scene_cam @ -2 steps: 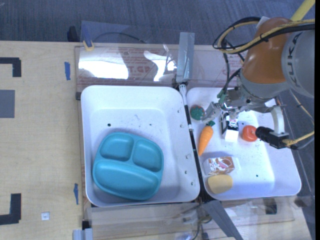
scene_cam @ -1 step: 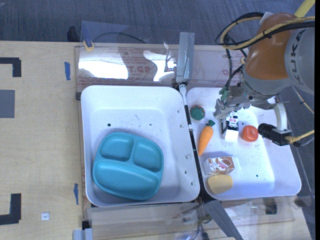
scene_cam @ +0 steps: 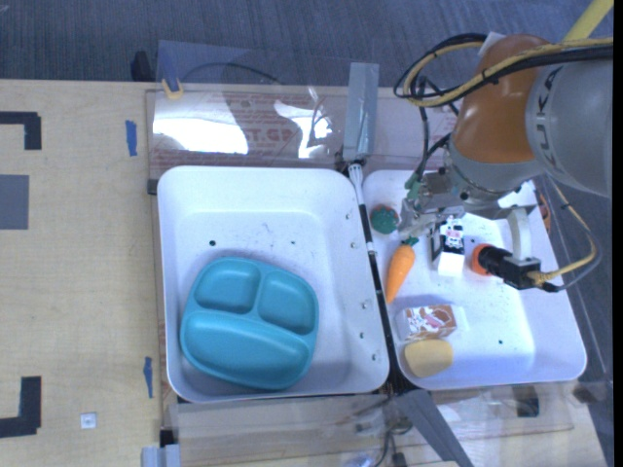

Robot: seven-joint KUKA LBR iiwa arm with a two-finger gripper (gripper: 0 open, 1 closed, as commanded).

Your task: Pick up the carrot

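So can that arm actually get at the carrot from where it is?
Probably yes. The end effector hangs right above the carrot's green top, and nothing lies over the carrot; the left bin wall beside it could crowd the grasp.

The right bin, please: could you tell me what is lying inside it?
In the right bin: a carrot, a green ball, a wrapped snack, a yellowish piece. The hand and arm cover the far part.

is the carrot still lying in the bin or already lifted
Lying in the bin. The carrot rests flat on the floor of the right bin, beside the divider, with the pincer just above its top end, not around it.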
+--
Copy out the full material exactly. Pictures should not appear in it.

scene_cam @ -2 steps: 
scene_cam @ -1 step: 
scene_cam @ +0 steps: 

Robot: seven-joint KUKA LBR iiwa arm with a two-finger gripper (gripper: 0 open, 1 closed, as commanded).

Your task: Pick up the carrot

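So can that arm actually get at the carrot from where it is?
Probably yes. The end effector hangs right above the carrot's green top, and nothing lies over the carrot; the left bin wall beside it could crowd the grasp.

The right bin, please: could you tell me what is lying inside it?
In the right bin: a carrot, a green ball, a wrapped snack, a yellowish piece. The hand and arm cover the far part.

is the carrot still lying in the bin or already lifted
Lying in the bin. The carrot rests flat on the floor of the right bin, beside the divider, with the pincer just above its top end, not around it.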

This exercise requires nothing further.